BRADFORD West MP Naz Shah, who was suspended over anti-Semitic posts on social media, has admitted she was “ignorant” about discrimination against Jews and said she was now determined to win back the community’s trust.
Ms Shah, who was readmitted to Labour earlier this month, said that she had never previously seen anti-Semitism as a form of racism and did not understand at the time that her comments were anti-Semitic.
She now accepts that the posts were offensive, but insisted that she was not personally an anti-Semite.
Ms Shah said she now wishes she had apologised immediately the posts came to light on the Guido Fawkes website in April, rather than waiting until they were picked up by national media.
And she said Labour should have moved faster with her suspension, in order to deny David Cameron the chance to demand it at Prime Minister’s Questions.
In a 2014 Facebook post before becoming an MP, Ms Shah shared a graphic of Israel’s outline superimposed on to a map of the US under the headline ‘’Solution for Israel-Palestine Conflict - Relocate Israel into United States’’, with the comment: ‘’Problem solved’’. Other posts used the hashtag #IsraelApartheid above a quote saying ‘’Never forget that everything Hitler did in Germany was legal’’.
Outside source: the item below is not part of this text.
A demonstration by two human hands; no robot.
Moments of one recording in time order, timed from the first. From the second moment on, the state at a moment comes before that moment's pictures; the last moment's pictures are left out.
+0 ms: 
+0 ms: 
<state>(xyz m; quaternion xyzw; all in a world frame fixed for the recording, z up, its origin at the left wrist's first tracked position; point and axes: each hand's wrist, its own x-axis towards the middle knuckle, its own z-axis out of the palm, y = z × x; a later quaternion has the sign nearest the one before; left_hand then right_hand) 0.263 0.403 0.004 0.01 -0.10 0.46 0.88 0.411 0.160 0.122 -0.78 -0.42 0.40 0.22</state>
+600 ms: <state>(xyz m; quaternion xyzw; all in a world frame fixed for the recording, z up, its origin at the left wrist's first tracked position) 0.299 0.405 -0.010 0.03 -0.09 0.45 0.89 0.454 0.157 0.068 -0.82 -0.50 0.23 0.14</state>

But she now says the most clearly anti-Semitic comment she made came in a post in which she warned that “the Jews are rallying” to skew the result of an online poll on Israel’s military action in Gaza.
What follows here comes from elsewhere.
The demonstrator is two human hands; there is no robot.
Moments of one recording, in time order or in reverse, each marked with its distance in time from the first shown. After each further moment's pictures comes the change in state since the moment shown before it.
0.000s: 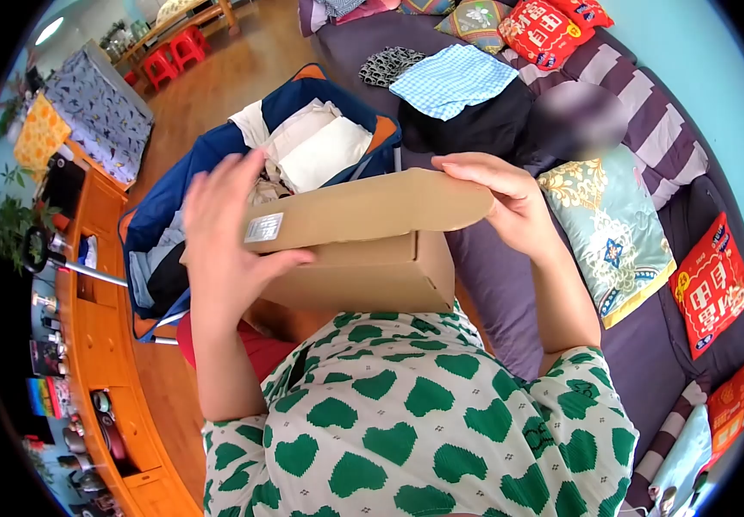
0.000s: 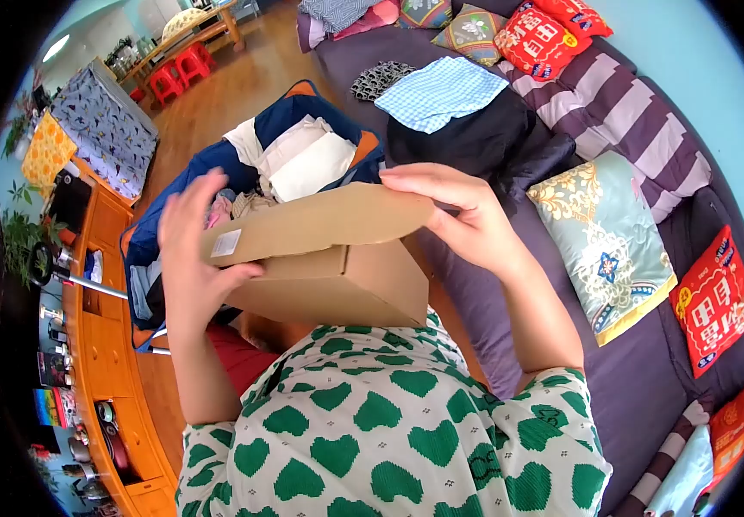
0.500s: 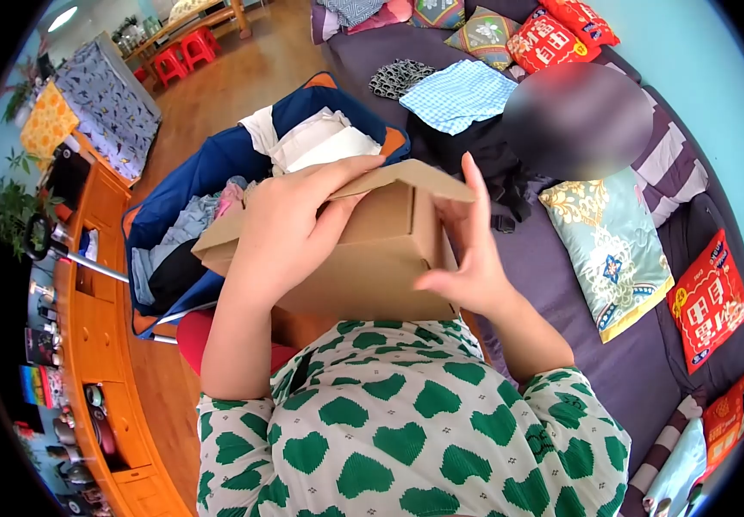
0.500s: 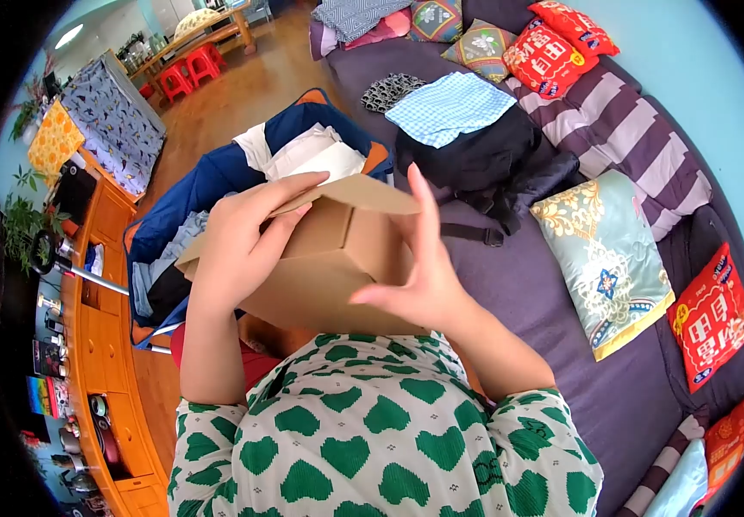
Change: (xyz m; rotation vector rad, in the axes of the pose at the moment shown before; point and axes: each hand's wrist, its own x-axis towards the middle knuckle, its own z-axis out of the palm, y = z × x) left_hand 0.042 0.029 0.021 -0.582 -0.136 -0.109; right_hand -0.010 -0.007 0.079 0.239 0.156 0.044
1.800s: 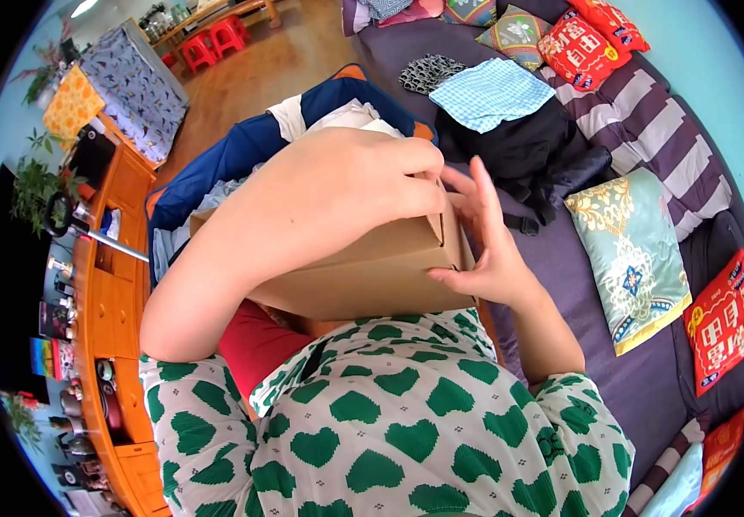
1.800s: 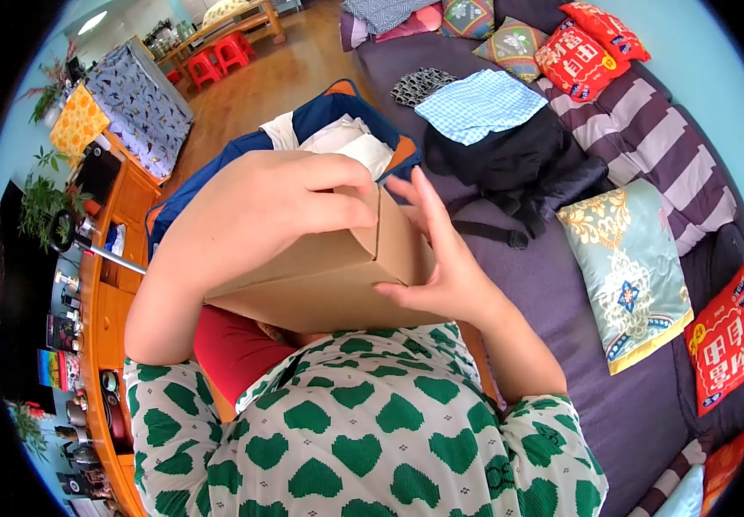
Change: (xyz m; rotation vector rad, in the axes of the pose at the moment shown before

Ms Shah told BBC Radio 4’s World at One that her first instinct when the comments came to light was to issue an immediate apology and resign straight away as parliamentary aide to shadow chancellor John McDonnell, but that she was advised to wait and see whether the story was picked up by newspapers.
“I waited for it to be published the next day and I shouldn’t have done,” she said.
“One of the tough conversations I had to have with myself ... that same day was ‘God! Am I anti-Semitic?’ I had to really question my heart of hearts.
“Yes I have ignorance, yes everybody has prejudice and unconscious biases, but does that make me anti-Semitic? And the answer, I was really clear, was ‘No, I don’t have a hatred of Jewish people’.”
Ms Shah said the posts came about in the context of conversations she was having over Israel’s military action in Gaza, and that she was “ignorant” of their wider significance.
“I’ve had conversations with lots of people and they’ve talked to me and explained to me what I’ve got to understand and what the connotations were of what I’d done and how it’s hurt people,” she said.
”It was really really ignorant.”
Asked whether she now accepted the comments were anti-Semitic, she said: “Absolutely.”
“The language that I used was anti-Semitic, it was offensive. What I did hurt people ... Those people who say ‘Naz didn’t do anything anti-Semitic’, actually no, I did. I used that language.
“I didn’t get anti-Semitism as racism. I had never come across it.”
Ms Shah said Labour needed to address the issue of anti-Semitism within its ranks, telling World at One: “If you have one incident that’s a one-off. If you have two incidents, you’ve got an issue. When there’s a pattern of things emerging then you have to address that.
“Labour isn’t overrun by anti-Semitics. I think there are pockets where there is ignorance, but that’s as in any party. Ignorance will only move and shift if we start having the conversations.”